▶ **Activity**
Return only the lines of the listing below that run from the line with "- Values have" through the line with "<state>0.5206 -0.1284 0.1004", both ends included, exactly as written.

● ● ● ● ● ● ●

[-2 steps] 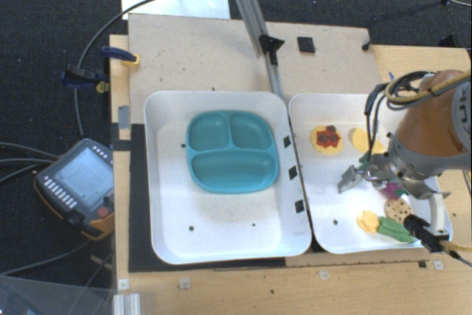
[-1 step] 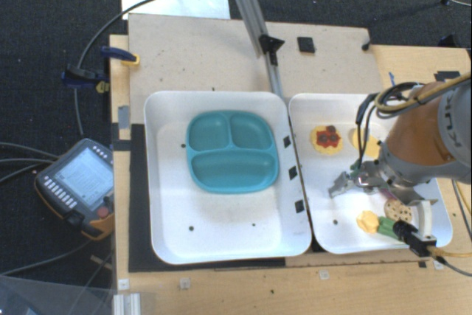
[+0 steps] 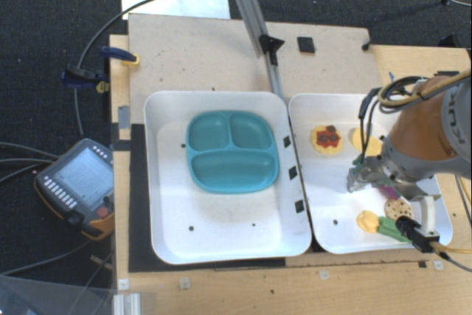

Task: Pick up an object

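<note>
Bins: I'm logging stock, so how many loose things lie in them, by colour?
Teal: 1, the divided plate
Yellow with red: 1, the toy pizza
Plain yellow: 2
Green: 1
Tan with dark spots: 1, the cookie
Total: 6

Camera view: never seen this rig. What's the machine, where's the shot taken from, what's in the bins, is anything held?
One fixed camera looks down at a slant on a bench with two shallow white bins side by side. The machine is a grey robot arm with an orange band, reaching in from the right over the right bin. Its claw hangs low inside that bin; I cannot tell from here whether it grips anything.

The left bin holds a teal divided plate. The right bin holds small toy foods: a round yellow piece with red topping, a yellow piece partly behind the arm, a yellow lump, a green item and a speckled cookie-like piece.

A handheld control pendant lies on the floor to the left.
</note>
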Controlling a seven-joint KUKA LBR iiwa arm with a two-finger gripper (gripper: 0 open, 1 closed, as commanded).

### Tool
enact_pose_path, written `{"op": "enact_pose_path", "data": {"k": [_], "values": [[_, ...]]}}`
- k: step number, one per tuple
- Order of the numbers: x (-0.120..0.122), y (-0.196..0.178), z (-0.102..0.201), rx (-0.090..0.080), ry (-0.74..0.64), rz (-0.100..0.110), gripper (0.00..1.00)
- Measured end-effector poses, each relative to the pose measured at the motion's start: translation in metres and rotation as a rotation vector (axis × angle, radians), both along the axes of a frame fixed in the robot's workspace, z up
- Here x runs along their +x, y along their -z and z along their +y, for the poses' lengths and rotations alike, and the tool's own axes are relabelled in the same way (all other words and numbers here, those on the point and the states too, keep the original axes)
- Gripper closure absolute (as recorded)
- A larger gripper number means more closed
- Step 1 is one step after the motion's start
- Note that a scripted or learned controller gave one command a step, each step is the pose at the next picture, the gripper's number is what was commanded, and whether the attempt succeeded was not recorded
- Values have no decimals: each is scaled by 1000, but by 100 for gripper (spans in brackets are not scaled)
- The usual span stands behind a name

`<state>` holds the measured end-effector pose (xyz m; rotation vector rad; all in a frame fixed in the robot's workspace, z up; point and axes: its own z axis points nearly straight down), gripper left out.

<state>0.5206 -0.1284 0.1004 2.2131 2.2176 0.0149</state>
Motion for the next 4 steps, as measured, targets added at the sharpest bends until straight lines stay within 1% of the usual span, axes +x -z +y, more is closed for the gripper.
{"op": "enact_pose_path", "data": {"k": [1, 2, 3, 4], "values": [[9, -59, 3, -2, -3, 8, 100], [9, -116, -6, -2, -2, 8, 100], [10, -164, -6, -2, -3, 8, 100], [2, -161, 39, 1, -7, 12, 100]]}}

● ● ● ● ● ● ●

▶ **Task response**
- Values have no decimals: each is scaled by 1000, but by 100 for gripper (spans in brackets are not scaled)
- The usual span stands behind a name

`<state>` holds the measured end-effector pose (xyz m; rotation vector rad; all in a frame fixed in the robot's workspace, z up; point and axes: its own z axis points nearly straight down), gripper left out.

<state>0.5206 -0.1284 0.1004 2.2131 2.2176 0.0149</state>

What came before is the finished answer.